**WHAT THE TASK ASKS:** The full set of entries, reproduced exactly, is the expected answer.
[Start of section]
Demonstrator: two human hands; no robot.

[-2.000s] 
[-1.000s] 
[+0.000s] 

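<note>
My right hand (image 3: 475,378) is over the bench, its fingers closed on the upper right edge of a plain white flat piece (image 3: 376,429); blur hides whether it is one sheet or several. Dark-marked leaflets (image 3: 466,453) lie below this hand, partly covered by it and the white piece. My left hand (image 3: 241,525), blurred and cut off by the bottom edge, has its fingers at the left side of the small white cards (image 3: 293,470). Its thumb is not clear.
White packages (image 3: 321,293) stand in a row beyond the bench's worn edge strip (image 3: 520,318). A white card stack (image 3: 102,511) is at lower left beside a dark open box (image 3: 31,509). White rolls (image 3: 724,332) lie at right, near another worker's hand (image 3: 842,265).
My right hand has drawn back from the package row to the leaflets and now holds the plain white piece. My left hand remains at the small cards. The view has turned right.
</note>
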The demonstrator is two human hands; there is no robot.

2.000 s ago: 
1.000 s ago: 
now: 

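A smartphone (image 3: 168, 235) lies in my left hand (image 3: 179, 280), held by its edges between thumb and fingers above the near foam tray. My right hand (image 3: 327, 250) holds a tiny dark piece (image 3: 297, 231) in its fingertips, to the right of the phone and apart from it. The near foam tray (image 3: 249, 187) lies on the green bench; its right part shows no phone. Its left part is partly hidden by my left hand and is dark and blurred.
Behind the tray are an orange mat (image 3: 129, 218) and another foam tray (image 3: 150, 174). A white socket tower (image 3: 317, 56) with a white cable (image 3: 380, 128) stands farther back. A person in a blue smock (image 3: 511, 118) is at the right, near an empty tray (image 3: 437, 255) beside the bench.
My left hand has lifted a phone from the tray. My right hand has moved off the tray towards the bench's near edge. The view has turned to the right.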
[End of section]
**RESULT:**
Demonstrator: two human hands; no robot.

[-2.000s] 
[-1.000s] 
[+0.000s] 

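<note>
My right hand (image 3: 475,378) is over the bench, its fingers closed on the upper right edge of a plain white flat piece (image 3: 376,429); blur hides whether it is one sheet or several. Dark-marked leaflets (image 3: 466,453) lie below this hand, partly covered by it and the white piece. My left hand (image 3: 241,525), blurred and cut off by the bottom edge, has its fingers at the left side of the small white cards (image 3: 293,470). Its thumb is not clear.
White packages (image 3: 321,293) stand in a row beyond the bench's worn edge strip (image 3: 520,318). A white card stack (image 3: 102,511) is at lower left beside a dark open box (image 3: 31,509). White rolls (image 3: 724,332) lie at right, near another worker's hand (image 3: 842,265).
My right hand has drawn back from the package row to the leaflets and now holds the plain white piece. My left hand remains at the small cards. The view has turned right.
</note>
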The demonstrator is two human hands; there is no robot.

2.000 s ago: 
1.000 s ago: 
now: 

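A smartphone (image 3: 168, 235) lies in my left hand (image 3: 179, 280), held by its edges between thumb and fingers above the near foam tray. My right hand (image 3: 327, 250) holds a tiny dark piece (image 3: 297, 231) in its fingertips, to the right of the phone and apart from it. The near foam tray (image 3: 249, 187) lies on the green bench; its right part shows no phone. Its left part is partly hidden by my left hand and is dark and blurred.
Behind the tray are an orange mat (image 3: 129, 218) and another foam tray (image 3: 150, 174). A white socket tower (image 3: 317, 56) with a white cable (image 3: 380, 128) stands farther back. A person in a blue smock (image 3: 511, 118) is at the right, near an empty tray (image 3: 437, 255) beside the bench.
My left hand has lifted a phone from the tray. My right hand has moved off the tray towards the bench's near edge. The view has turned to the right.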

The answer given above is the complete response.